GOAL OF THE EXERCISE: Keep only the lines from the top of the listing through the one with "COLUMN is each", and reproduce them unaltered.
Start of EXERCISE DATA
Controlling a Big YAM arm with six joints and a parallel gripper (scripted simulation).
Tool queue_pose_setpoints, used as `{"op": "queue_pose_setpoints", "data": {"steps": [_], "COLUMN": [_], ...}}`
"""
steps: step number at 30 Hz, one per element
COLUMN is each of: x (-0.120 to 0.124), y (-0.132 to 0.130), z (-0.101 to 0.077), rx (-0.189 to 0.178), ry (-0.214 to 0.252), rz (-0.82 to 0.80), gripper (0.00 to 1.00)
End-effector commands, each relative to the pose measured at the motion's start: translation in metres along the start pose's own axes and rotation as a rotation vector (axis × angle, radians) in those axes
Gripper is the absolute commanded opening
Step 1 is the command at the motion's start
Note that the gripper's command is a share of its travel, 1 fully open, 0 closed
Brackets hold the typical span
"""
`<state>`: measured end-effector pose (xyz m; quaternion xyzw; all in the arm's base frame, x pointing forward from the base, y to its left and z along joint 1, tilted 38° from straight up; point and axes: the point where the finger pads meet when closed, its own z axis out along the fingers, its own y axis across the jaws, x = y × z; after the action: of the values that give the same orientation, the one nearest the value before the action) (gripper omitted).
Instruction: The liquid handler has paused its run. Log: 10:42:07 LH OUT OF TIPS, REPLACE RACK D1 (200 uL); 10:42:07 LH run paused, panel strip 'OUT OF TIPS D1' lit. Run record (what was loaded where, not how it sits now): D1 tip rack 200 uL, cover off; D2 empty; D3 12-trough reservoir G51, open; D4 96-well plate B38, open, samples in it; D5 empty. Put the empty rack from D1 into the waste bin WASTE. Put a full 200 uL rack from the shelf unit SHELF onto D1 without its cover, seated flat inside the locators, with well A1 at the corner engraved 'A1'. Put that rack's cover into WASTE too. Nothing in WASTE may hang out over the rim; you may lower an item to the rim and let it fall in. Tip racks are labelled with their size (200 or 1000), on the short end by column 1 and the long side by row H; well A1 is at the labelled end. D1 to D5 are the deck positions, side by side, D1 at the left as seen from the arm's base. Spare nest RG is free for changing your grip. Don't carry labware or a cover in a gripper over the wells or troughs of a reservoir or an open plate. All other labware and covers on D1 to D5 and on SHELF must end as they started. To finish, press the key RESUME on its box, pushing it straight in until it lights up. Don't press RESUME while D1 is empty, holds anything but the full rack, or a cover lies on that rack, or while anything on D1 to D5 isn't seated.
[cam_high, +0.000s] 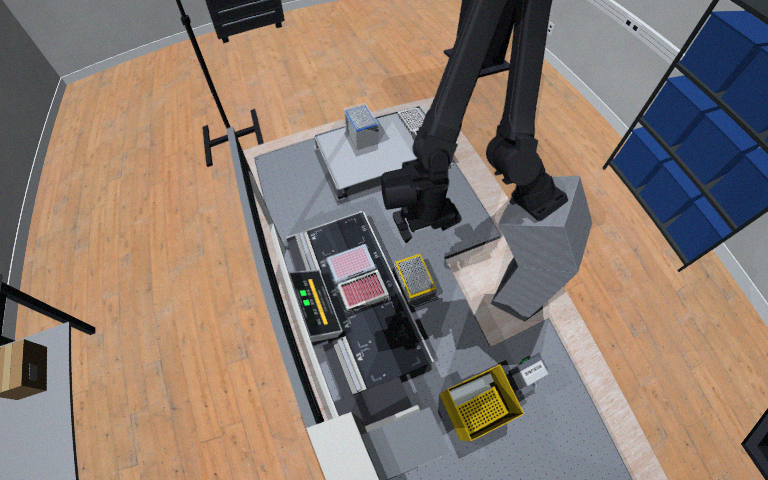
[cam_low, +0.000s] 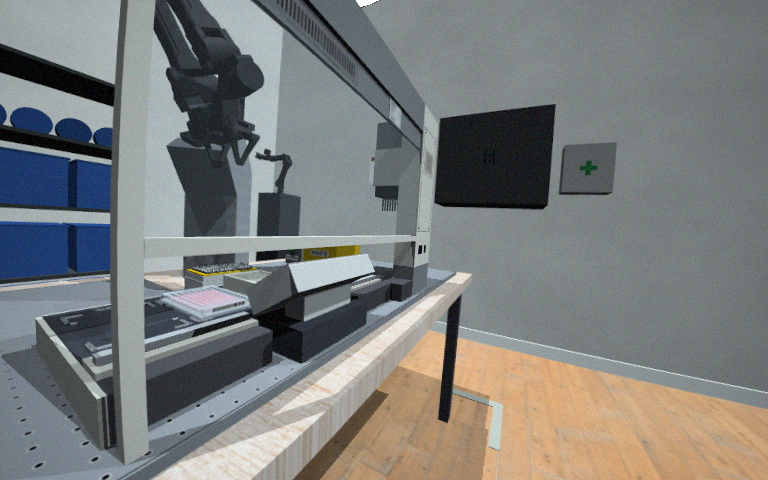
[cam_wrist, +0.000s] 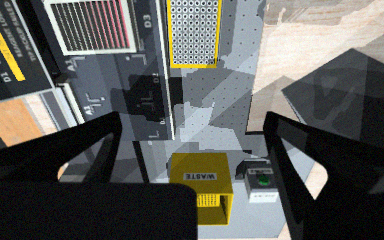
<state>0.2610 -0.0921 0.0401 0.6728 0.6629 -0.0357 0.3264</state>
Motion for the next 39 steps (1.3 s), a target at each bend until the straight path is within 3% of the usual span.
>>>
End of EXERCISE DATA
EXERCISE OUTPUT:
Controlling a Big YAM arm with six joints and a parallel gripper (scripted simulation).
Tool queue_pose_setpoints, used as `{"op": "queue_pose_setpoints", "data": {"steps": [_], "COLUMN": [_], ...}}`
"""
steps: step number at 30 Hz, one per element
COLUMN is each of: x (-0.120 to 0.124), y (-0.132 to 0.130), z (-0.101 to 0.077), rx (-0.189 to 0.178), ry (-0.214 to 0.252), rz (-0.82 to 0.80), gripper (0.00 to 1.00)

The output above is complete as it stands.